Nate Silver is Right(Sort of) and a Hand

In the last few days before the election, Nate Silver and his statistical analysis(http://fivethirtyeight.blogs.nytimes.com/) gave Obama approximately a 90% chance to win.  He was disparaged by many in the media, especially on the conservative side who disagreed with his analysis and who “knew” better.  People like Joe Scarborough called him a “joke” and said he should not be allowed to write until after the election was over.  All this hate over mathematical models?  I am reminded of those baseball players, managers and general managers who did not believe what sabermetrics and the idea of “Moneyball” was telling them until it started working.  To many, Silver is now vindicated because what he predicted came to be true.

To me, Silver is the same person that he always was.  I respect him immensely and love that he has brought this type of analysis to the mainstream.  However, in this case, he made a prediction about the election(with confidence intervals mind you) and he happened to be right.  His sample size for this election is 1, and even he would agree that you need a much larger sample to determine if his modeling is right(I believe it is).  If Romney had won, Silver would have been considered a fool, despite the fact that his models suggested that it would happen about 10% of the time.

A hand I won yesterday gave me similar feelings to the ones I have about Nate Silver.

A bad player($2500) who is playing every hand and never folding preflop or on the flop limps, a good player($2500) who I have played with before raises to $45 and I call($4000) next to act with 33.  A tight player calls behind me and the limper calls.

The pot is $180 and the flop comes Jc4s3c.  The bad player checks and the good player bets $140.  I elect to call for a few reasons.  Firstly, I think there is a lot of money to be had by letting the bad player call the flop(with few outs) which he will do a lot of the time.  If he elects to raise as a bluff, semibluff or with a Jack, I can find myself winning a really big pot having great equity.  I can also trap the good player in there(since he can’t fold to the bad player’s raise) and potentially win a massive pot.  Secondly, I think if I raise the flop, it’s going to be tough to stack the good player when I have represented a good hand and play fairly tight.  Thirdly, noone ever calls with a set there on a drawy board, so he won’t expect me to have one.  The bad player calls as well.

The pot is $600 and the turn comes the 5h.    Both players check to me and I have to decide how much to bet(betting is obviously) the correct play here.  For what its worth, the 5 is a pretty good card because the bad player will call with any pair+straight draw for just about any amount.  It is possible that he hit a gutshot(because he never folds the flop with it) but it is less of a concern.  I bet $425, which is a healthy bet(2/3 pot) and one designed to allow the bad player to call and potentially make a huge mistake on the river(either making a hand that is no good, or picking a bad time to bluff).  Unfortunately, he folds and surprisingly the good player calls.

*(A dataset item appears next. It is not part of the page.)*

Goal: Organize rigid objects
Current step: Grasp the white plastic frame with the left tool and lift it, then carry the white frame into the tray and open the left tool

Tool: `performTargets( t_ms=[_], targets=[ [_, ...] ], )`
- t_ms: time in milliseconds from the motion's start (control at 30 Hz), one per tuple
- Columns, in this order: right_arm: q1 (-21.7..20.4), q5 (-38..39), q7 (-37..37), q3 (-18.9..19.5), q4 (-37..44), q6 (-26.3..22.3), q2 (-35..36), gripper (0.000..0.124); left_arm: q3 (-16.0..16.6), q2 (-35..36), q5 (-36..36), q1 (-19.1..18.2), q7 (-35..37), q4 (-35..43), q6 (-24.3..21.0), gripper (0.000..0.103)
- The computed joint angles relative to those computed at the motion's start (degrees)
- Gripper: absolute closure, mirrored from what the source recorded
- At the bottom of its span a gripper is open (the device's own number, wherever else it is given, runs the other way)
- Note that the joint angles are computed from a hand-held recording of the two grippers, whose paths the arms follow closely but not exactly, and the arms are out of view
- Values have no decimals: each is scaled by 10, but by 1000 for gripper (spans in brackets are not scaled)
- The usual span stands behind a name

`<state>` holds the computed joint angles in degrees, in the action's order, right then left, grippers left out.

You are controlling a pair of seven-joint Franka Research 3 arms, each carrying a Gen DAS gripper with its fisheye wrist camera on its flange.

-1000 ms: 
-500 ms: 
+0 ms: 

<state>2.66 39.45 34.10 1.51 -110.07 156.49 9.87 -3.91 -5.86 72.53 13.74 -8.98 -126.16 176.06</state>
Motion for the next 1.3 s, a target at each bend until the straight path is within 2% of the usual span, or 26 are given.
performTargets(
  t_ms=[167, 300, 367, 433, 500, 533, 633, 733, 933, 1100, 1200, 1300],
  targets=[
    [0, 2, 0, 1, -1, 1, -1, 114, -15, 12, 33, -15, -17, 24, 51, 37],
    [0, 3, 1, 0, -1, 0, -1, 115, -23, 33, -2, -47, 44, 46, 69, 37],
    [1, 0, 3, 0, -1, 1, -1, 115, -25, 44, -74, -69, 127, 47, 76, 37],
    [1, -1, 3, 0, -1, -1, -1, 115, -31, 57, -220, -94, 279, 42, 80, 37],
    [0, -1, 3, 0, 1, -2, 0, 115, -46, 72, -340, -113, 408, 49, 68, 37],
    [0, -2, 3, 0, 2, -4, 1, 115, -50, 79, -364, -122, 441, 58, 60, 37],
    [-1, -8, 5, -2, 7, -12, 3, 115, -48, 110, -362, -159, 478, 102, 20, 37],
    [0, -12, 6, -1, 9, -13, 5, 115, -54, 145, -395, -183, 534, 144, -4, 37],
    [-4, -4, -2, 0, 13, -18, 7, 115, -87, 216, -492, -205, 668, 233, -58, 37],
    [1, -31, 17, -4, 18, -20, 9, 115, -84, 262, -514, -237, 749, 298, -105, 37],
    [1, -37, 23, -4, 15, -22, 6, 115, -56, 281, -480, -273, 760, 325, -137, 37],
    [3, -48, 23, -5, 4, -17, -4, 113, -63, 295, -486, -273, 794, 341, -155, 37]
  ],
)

I am surprised that he called because I thought he would have bet every hand he wanted to continue with, since he wouldn’t want it to risk getting checked around.  In fact, I hadn’t considered him calling, since once he checked, I assumed he was giving up.

The pot is $1450, there is $1900 left and the river is the 8h.  That is a great card since all the draws missed, and I am an overwhelming favorite to have the best hand, since the good player always raises the turn with a better hand than mine.  He checks and I think about how much to bet.  I think that if I bet somewhere in the “normal” value betting range, like $700 he is likely to realize its a value bet and not call too weakly.  I considered betting like $1100, but I think that looks relatively strong as well and while he might call weakly, I think it gets called less often than $700.  I thought for a bit and realized that if he called $1100, he would probably call $1900 with about the same frequency and that it looked a little more like a bluff.   If I had to put percentages on it, the times that he could call(excluding the times he missed a draw and was folding to any bet) were 80% to call $700, 50% to call $1100 and 35% to call $1900.  So the expected values(according to the model I gave and used in real time) are $560, $550 and $665.  In any event, he thought for a very long time and eventually called, I showed my set and won a nice pot.

I was very glad to be called and to have won a such a nice pot.  However, I immediately realized how lucky I was, since my model had him folding 2/3 of the time!  I calculated what I thought was the right play, but over a very small sample size, any slight tweak in the percentage of times he calls can change the model significantly.  Plus, I was in the pursuit of an extra $105 with a $1900 bet, with a sample size of 1!

Just like Nate Silver, you take in all the information you can, make the best model and predict using it.  Whether you are right or wrong over a small sample size is irrelevant to whether or not you did a good job modeling in the first place, despite what everyone thinks.  You just keep on doing a good job and let the numbers fall where they may.